Open floor plans have been in style for years, thanks to their sense of spaciousness and ease of entertaining guests. However, the trend is evolving. Many homeowners and architects are now incorporating zoning into their designs to blend social connection with the need for privacy. One of the ways they achieve this balance is with zoned living spaces.
In our home renovation we’ve actually favoured a combination of both, allowing us to have a large open plan space for entertaining and being a sociable family, whilst keeping a second living room, bootility and office separate.
What Is Zoned Living?
Zoned living or “broken-plan design” involves creating designated areas within a large room or open-concept space. For example, a kitchen can include separate places for preparing ingredients, cooking, dining and relaxing. It works with both rooms and open plans.
In open-concept layouts, zoning uses visual or functional boundaries to define areas. For example, you can use the back of a sofa to separate a den from a dining space or anchor a group of furniture as one zone with a rug. Assigning colours also works, like tangerine for a craft area and navy blue for a reading nook.

Why Is Zoned Living Becoming Popular?
Many designers favor zoned living because it balances the airy feeling of an open concept with the functional intimacy of separate rooms. It allows modern households to multitask without things becoming chaotic.
Staying in cluttered and busy environments can make you feel stressed throughout the day. Imagine trying to work while someone’s playing video games or following a loud dance workout video nearby. With the rise of work-from-home setups, many people are using zoning to carve out dedicated, distraction-free office nooks within larger shared spaces. You can easily increase privacy with a well-placed bookshelf or tall indoor plant.
Households also often have people from different generations with distinct daily schedules. Zoned spaces help provide both communal areas for bonding and personal retreats under the same roof.

How Are New Home Designs Highlighting Zoned Living?
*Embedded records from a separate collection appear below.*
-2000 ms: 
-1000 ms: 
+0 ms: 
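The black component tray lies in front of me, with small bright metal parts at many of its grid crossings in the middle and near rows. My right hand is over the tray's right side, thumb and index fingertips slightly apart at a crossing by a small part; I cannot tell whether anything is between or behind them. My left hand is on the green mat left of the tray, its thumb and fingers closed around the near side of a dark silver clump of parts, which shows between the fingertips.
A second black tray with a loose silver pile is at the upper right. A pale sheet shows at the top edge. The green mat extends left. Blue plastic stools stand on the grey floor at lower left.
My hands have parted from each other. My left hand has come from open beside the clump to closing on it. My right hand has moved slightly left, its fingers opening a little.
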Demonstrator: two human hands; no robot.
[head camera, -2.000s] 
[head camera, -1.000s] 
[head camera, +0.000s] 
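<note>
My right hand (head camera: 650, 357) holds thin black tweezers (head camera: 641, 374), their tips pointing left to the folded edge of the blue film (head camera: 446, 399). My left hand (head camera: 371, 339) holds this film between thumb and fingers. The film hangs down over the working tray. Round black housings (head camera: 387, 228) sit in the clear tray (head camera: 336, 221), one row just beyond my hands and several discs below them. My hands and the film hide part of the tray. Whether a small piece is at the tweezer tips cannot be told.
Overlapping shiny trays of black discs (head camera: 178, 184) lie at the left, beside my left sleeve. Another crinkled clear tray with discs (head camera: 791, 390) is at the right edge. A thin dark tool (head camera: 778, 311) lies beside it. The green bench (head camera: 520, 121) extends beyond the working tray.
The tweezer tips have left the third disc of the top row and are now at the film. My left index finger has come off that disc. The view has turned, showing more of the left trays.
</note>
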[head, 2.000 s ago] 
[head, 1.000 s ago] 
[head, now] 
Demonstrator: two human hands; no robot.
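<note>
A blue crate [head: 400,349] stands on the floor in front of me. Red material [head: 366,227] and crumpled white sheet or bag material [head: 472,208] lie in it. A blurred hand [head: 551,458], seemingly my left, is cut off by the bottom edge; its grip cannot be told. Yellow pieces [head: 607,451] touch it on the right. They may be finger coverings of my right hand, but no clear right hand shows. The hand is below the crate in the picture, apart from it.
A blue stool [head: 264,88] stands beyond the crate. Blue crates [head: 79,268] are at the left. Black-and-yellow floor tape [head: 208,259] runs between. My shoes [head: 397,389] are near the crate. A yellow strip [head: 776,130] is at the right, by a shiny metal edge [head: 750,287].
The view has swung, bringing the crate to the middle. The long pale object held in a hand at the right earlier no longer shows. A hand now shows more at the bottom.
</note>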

New designs often incorporate flexibility and adaptability into living spaces. Consider homes with sliding doors that create walls to define spaces or glass partitions that visually separate areas while maintaining a sense of openness. Nesting tables, sofas that convert into beds and other multi-functional furniture pieces are also game-changers. Some common elements of zoned living in modern homes include:
- Floor transitions: Using sunken lounge designs or moving from hardwood to large-format tiles can create subtle boundaries.
- Partial dividers: Half-walls and glass dividers provide separation without losing the visual flow or reducing natural light.
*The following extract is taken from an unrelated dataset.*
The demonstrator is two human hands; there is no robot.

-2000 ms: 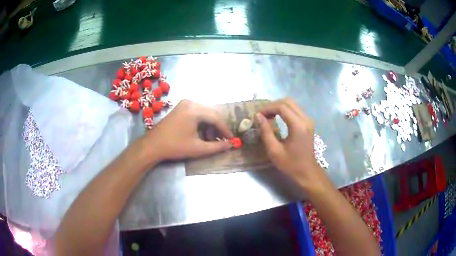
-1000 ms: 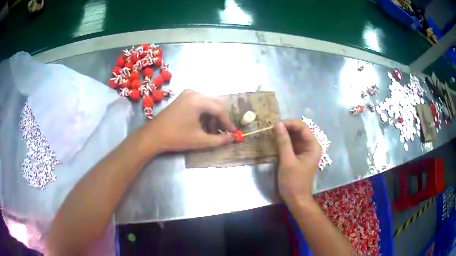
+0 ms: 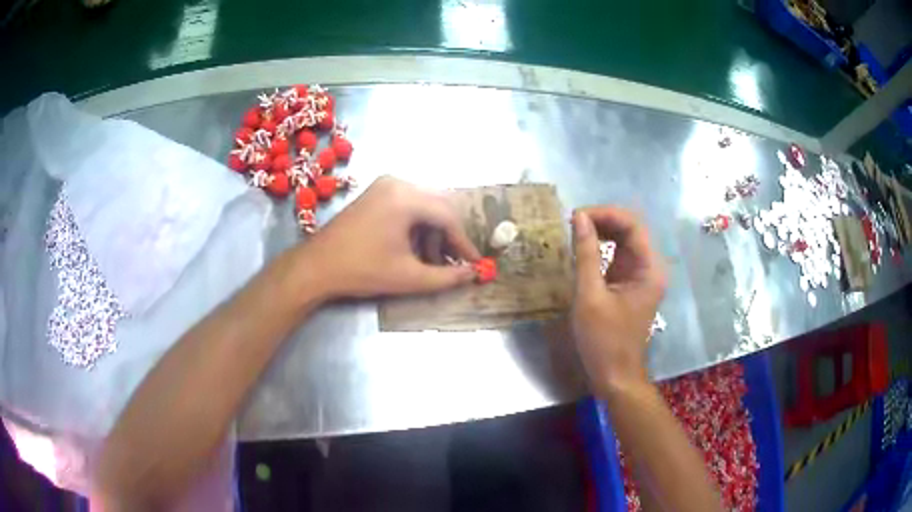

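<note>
My left hand [image 3: 405,245] holds a small red piece [image 3: 485,269] between thumb and fingertips, over a stained brown cardboard pad [image 3: 430,314]. A cream-white lump [image 3: 505,234] sits on the pad beside a dark stain. My right hand [image 3: 612,280] is just right of the pad, blurred, with thumb and index finger close together. I cannot tell if a thin stick is between them. Small white specked pieces [image 3: 656,325] lie partly hidden behind my right hand. Several red pieces with white bits [image 3: 280,160] are clustered at the upper left of the metal bench.
At left, a translucent plastic sheet [image 3: 165,200] bears a pile of specked pieces [image 3: 80,310]. White discs [image 3: 805,225] are spread at far right. A green belt [image 3: 340,30] runs behind the bench. Below the front edge are a blue bin [image 3: 768,430] of red pieces and a red stool [image 3: 840,375].
My right hand has moved away from the red piece, to the right. The thin pale stick seen between my hands a second ago no longer shows. My left hand still holds the red piece.
</note>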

- Furniture arrangements: Strategically placed large furniture pieces can do the work of traditional walls without impeding vision, like how a couch in the middle of a room functions as a zoning element.
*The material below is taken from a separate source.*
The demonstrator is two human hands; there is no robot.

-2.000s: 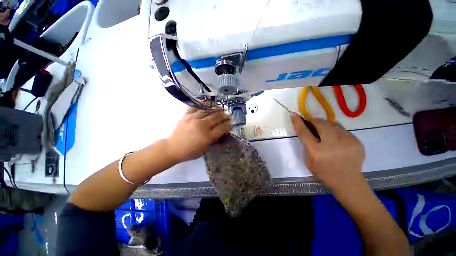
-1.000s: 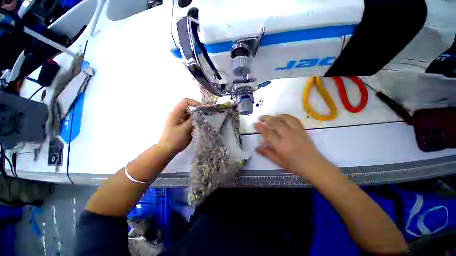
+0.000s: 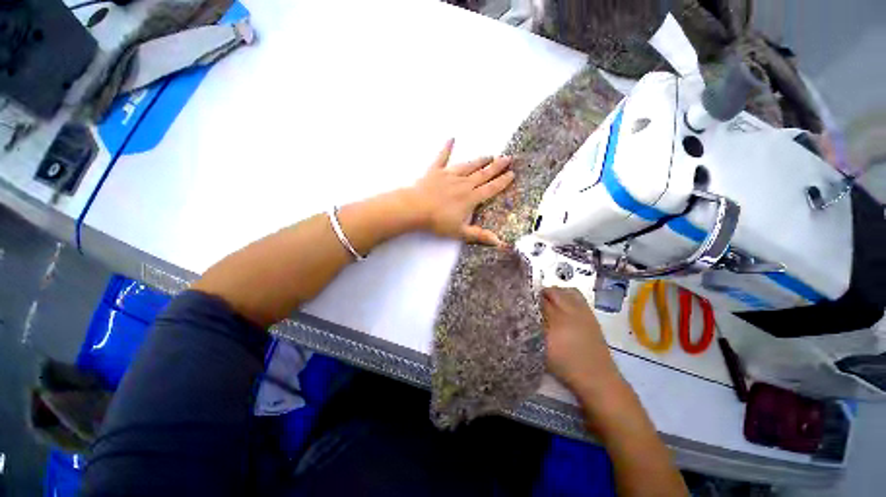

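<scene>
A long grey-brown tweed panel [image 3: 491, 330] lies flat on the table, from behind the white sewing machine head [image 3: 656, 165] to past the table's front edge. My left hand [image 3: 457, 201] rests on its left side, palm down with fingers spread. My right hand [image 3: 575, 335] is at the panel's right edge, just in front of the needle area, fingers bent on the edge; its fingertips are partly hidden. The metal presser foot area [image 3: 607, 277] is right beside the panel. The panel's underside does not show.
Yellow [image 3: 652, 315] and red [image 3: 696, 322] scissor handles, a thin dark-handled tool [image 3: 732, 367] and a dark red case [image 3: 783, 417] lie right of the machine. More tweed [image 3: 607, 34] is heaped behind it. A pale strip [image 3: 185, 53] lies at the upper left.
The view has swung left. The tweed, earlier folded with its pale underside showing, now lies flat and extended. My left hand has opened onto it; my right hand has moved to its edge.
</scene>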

- Decorative partitions: Use plants, screens, bookshelves and other decorative pieces to delineate spaces.
How to Apply Zoned Living in Your Home
Here are some tips to transform open concept spaces and large rooms with the zoned living approach.
Use Area Rugs Strategically
Use large rugs to contain specific zones. For example, you can define a dining area with a tightly woven neutral rug and place plush, bright carpet under a coffee table to establish an entertainment space.

Incorporate Different Lighting
Tailor the lighting to the activity. Use a desk lamp, under-cabinet lights and other forms of task lighting for work zones like the kitchen sink or a craft table. Then, create cosy, relaxing spaces with ambient, warm lighting using floor lamps or fairy lights.
Extend Living Spaces Outdoors
If you have an underutilised garage, why not use it to extend key indoor spaces outdoors? For example, you can turn it into an outdoor dining area, which works especially well if your garage opens to a yard or garden. Use zoned living strategies like adding partial partitions and ambient lighting to define the space.
Zone Without Full-Wall Dividers
Make your home feel structured without feeling disconnected with partial partitions like screens, dividers and tall plants and shelving. You can also use thoughtful furniture placements to establish borders. For example, you can place a long, low-backed sofa with its back facing a dining area or kitchen to create a clear boundary for the living zone.
Embrace the Comfort of Zoned Living
Look around your home and imagine how you can transform it with thoughtful zoning. You don’t have to take down walls or replace your flooring. Minor changes can still enhance your place’s functionality and cosy vibes. Explore the art of zoning, and infuse your personal style into every space.